-------- Given data

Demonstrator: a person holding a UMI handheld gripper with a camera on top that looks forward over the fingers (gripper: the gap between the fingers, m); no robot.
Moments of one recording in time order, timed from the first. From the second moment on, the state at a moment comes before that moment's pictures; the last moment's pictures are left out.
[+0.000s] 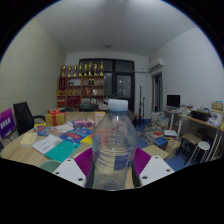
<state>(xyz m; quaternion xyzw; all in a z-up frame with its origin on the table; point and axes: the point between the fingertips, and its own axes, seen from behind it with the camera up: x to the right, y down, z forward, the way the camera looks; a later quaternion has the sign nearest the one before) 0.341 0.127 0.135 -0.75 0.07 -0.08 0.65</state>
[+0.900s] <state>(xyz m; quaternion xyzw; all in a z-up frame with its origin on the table) 0.253 -0.042 0.167 -0.81 0.09 -0.11 0.57</state>
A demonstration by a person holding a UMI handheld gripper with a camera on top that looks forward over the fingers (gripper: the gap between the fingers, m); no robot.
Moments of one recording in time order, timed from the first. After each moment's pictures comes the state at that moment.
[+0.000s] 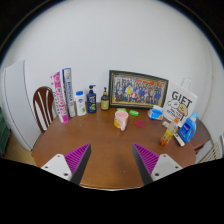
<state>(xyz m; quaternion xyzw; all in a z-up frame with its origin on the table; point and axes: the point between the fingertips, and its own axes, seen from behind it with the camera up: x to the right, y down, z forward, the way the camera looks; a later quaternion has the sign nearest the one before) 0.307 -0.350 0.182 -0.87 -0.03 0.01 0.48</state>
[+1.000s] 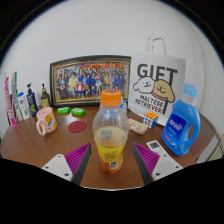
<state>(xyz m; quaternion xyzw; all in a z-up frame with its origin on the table) 0.671 -0.125 -0.012 -0.85 0.03 0.00 0.53</state>
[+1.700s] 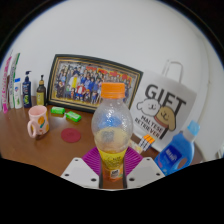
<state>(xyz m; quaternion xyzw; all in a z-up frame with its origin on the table) 0.664 -0.070 0.032 -0.83 -0.03 -0.11 0.54</state>
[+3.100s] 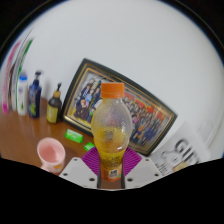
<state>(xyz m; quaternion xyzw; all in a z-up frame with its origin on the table) 0.507 0.077 0.122 -0.81 -0.17 -0.15 0.54</state>
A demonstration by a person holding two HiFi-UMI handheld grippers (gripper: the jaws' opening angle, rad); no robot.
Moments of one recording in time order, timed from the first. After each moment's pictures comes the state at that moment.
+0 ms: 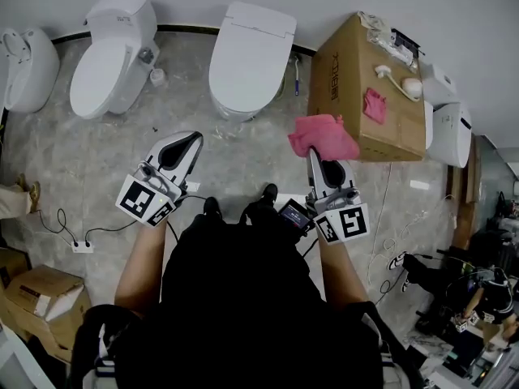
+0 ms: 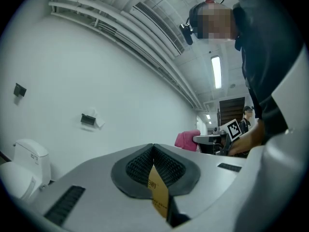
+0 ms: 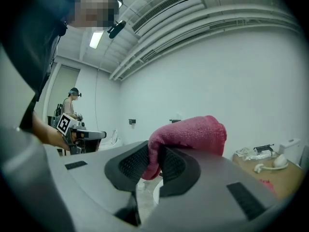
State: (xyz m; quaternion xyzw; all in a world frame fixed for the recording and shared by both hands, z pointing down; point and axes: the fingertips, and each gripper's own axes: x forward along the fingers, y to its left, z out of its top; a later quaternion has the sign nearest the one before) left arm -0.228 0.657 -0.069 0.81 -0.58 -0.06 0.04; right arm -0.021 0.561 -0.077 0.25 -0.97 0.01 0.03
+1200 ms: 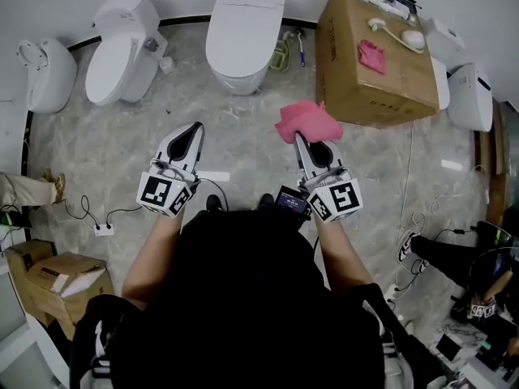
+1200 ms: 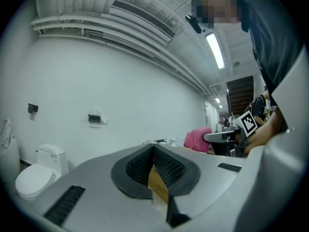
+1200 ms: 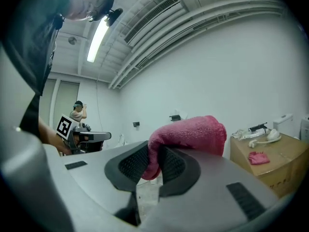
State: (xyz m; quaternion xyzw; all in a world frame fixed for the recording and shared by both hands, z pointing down) left arm -0.101 0.732 -0.039 0.77 -0.64 0.02 0.04; right arm 0.096 0.652 -0.021 0.24 -0.97 0.08 0.00
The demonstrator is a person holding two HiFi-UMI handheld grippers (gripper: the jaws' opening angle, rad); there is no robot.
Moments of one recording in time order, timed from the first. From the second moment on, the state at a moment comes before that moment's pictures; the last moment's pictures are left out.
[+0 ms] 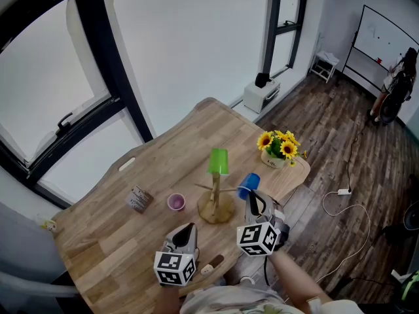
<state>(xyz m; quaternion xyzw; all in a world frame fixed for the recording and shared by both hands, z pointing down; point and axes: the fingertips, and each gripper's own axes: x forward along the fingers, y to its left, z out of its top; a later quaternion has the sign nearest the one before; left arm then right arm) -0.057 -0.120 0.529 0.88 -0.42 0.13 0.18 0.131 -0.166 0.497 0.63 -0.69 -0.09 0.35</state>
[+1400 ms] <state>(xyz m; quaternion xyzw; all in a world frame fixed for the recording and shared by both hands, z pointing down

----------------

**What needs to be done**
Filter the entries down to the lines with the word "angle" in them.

**Response**
A demonstration by a person holding two HiFi-UMI handheld grippers (gripper: the jaws' opening angle, rad); no robot.
The demonstrator is a person holding two HiFi-UMI handheld grippers (gripper: the jaws' opening angle, rad); there is no robot.

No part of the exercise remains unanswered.